JSON codec cannot handle scalar array
This could be marked as "expected behaviour", since JSON documents must be objects or arrays, not scalars. However, I think the JSON codec should be able to cope with simple strings.
Minimal, reproducible code sample, a copy-pastable example if possible
import numcodecs
j = numcodecs.JSON()
import numpy as np
x = np.array("value", dtype="O")
j.encode(x)
File ~/conda/envs/py39/lib/python3.9/site-packages/numcodecs/json.py:59, in JSON.encode(self, buf)
57 buf = np.asarray(buf)
58 items = buf.tolist()
---> 59 items.append(buf.dtype.str)
60 items.append(buf.shape)
61 return self._encoder.encode(items).encode(self._text_encoding)
AttributeError: 'str' object has no attribute 'append'
Problem description
Expect to successfully roundtrip the value
Version and installation information
Please provide the following:
- Value of
numcodecs.__version__0.10.2 - Version of Python interpreter '3.9.13 | packaged by conda-forge | (main, May 27 2022, 17:00:33) \n[Clang 13.0.1 ]'
- Operating system (Linux/Windows/Mac) MacOS on M1
- How NumCodecs was installed (e.g., "using pip into virtual environment", or "using conda") conda and source
The JSON codec also has problems with simple dictionaries, e.g., when x = {"a": 1} or x = np.array({"a": 1}, dtype=object) in the example above.
I suppose that those are scalars from this point of view. The code supposes that the outermost structure is a list. This should not be hard to fix.
Yeah, that seems to be a hard requirement. The internal workings indeed assume that an array is encoded. I don't know if this is by design, but it would be nice to be able to use the JSON codec with object arrays in zarr.
I think an object array does work now
In [128]: import numcodecs
In [129]: j = numcodecs.JSON()
In [130]: import numpy as np
In [131]: j.encode(np.array([{"X": 1}, {"Y": 2}], dtype="O"))

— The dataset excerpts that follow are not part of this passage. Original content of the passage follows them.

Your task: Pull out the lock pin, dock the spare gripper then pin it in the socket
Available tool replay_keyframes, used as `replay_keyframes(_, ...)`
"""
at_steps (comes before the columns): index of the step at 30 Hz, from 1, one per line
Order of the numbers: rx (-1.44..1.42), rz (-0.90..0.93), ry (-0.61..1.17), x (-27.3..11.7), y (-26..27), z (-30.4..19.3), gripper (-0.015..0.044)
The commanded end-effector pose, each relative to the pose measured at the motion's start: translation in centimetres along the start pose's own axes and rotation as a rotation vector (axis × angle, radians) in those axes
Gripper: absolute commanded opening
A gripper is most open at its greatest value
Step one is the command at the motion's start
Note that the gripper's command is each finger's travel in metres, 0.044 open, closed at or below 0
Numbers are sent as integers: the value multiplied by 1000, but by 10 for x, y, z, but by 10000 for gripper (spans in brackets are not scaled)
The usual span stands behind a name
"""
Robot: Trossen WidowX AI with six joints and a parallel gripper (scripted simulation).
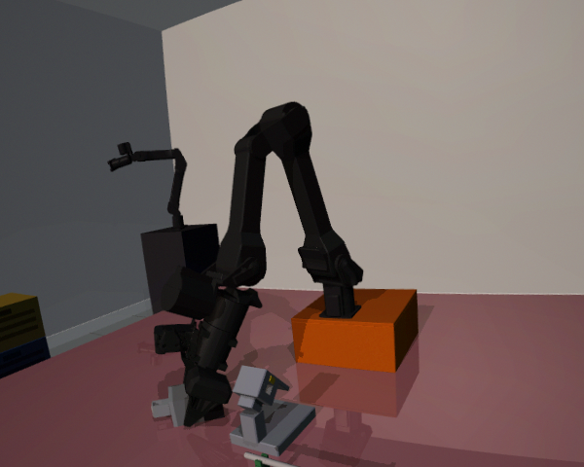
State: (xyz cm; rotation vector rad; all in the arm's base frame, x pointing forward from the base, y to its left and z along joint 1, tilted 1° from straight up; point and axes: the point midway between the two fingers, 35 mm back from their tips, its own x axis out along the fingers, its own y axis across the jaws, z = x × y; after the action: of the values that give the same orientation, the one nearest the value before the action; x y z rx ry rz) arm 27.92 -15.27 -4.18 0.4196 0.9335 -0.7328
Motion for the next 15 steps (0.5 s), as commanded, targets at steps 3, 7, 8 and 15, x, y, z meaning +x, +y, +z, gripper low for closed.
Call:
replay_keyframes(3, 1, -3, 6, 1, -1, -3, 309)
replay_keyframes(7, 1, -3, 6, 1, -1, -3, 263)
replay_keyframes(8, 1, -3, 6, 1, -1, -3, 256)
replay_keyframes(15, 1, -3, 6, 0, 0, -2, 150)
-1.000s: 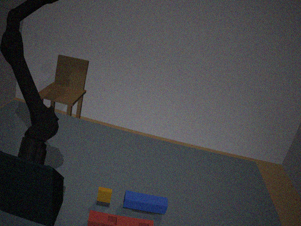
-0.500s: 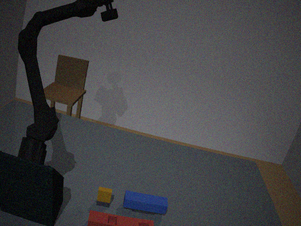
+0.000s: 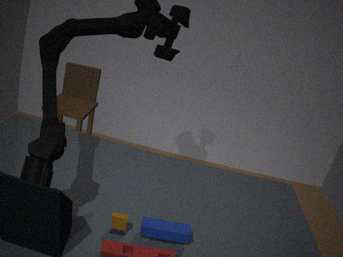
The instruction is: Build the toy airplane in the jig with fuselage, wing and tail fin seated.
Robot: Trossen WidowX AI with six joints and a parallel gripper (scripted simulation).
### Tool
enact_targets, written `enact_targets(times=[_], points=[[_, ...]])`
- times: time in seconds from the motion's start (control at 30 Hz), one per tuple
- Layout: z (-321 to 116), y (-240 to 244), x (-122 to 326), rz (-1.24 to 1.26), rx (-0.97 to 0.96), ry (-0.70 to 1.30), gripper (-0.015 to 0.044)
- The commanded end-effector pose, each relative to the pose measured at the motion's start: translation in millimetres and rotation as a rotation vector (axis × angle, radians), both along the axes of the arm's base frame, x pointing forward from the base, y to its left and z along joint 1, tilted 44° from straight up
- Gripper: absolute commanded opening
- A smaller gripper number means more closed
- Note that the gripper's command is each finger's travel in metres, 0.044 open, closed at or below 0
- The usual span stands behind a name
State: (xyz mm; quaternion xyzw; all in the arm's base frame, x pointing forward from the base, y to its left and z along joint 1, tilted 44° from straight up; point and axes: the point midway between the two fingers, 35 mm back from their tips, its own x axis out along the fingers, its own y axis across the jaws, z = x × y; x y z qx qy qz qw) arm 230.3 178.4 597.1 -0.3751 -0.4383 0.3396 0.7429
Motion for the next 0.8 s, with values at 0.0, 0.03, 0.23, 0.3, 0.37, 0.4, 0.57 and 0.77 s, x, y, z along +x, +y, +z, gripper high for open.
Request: enact_targets(times=[0.0,0.03,0.23,0.3,0.37,0.4,0.57,0.77], points=[[-40,0,44,-0.036,-0.028,0.179,0.044],[-50,-1,54,-0.045,-0.034,0.225,0.044],[-120,-11,108,-0.101,-0.064,0.503,0.044],[-145,-16,123,-0.121,-0.07,0.599,0.044],[-171,-23,136,-0.141,-0.074,0.696,0.044],[-181,-25,141,-0.15,-0.075,0.736,0.044],[-217,-34,156,-0.176,-0.079,0.865,0.044],[-311,-57,176,-0.237,-0.092,1.193,0.044]])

Out[131]: b'[{"X":1},{"Y":2},"|O",[2]]'
Well, yes it works for arrays with at least one dimension, but not for zero-dimensional arrays. Sorry if I was not clear in my earlier post. I agree that this is an edge case, but I feel it's possible to support this. Moreover, it's always nice to have border coverage.
--- a/numcodecs/json.py
+++ b/numcodecs/json.py
@@ -54,8 +54,8 @@ class JSON(Codec):
self._decoder = _json.JSONDecoder(**self._decoder_config)
def encode(self, buf):
- buf = np.asarray(buf)
- items = buf.tolist()
+ buf = np.array(buf)
+ items = np.atleast_1d(buf).tolist()
items.append(buf.dtype.str)
items.append(buf.shape)
return self._encoder.encode(items).encode(self._text_encoding)
@@ -63,7 +63,10 @@ class JSON(Codec):
def decode(self, buf, out=None):
items = self._decoder.decode(ensure_text(buf, self._text_encoding))
dec = np.empty(items[-1], dtype=items[-2])
- dec[:] = items[:-2]
+ if not items[-1]:
+ dec[...] = items[0]
+ else:
+ dec[:] = items[:-2]
if out is not None:
np.copyto(out, dec)
?
Yeah, this works for me! Thanks
OK, let's make it a PR and see if anyone has a more elegant resolution.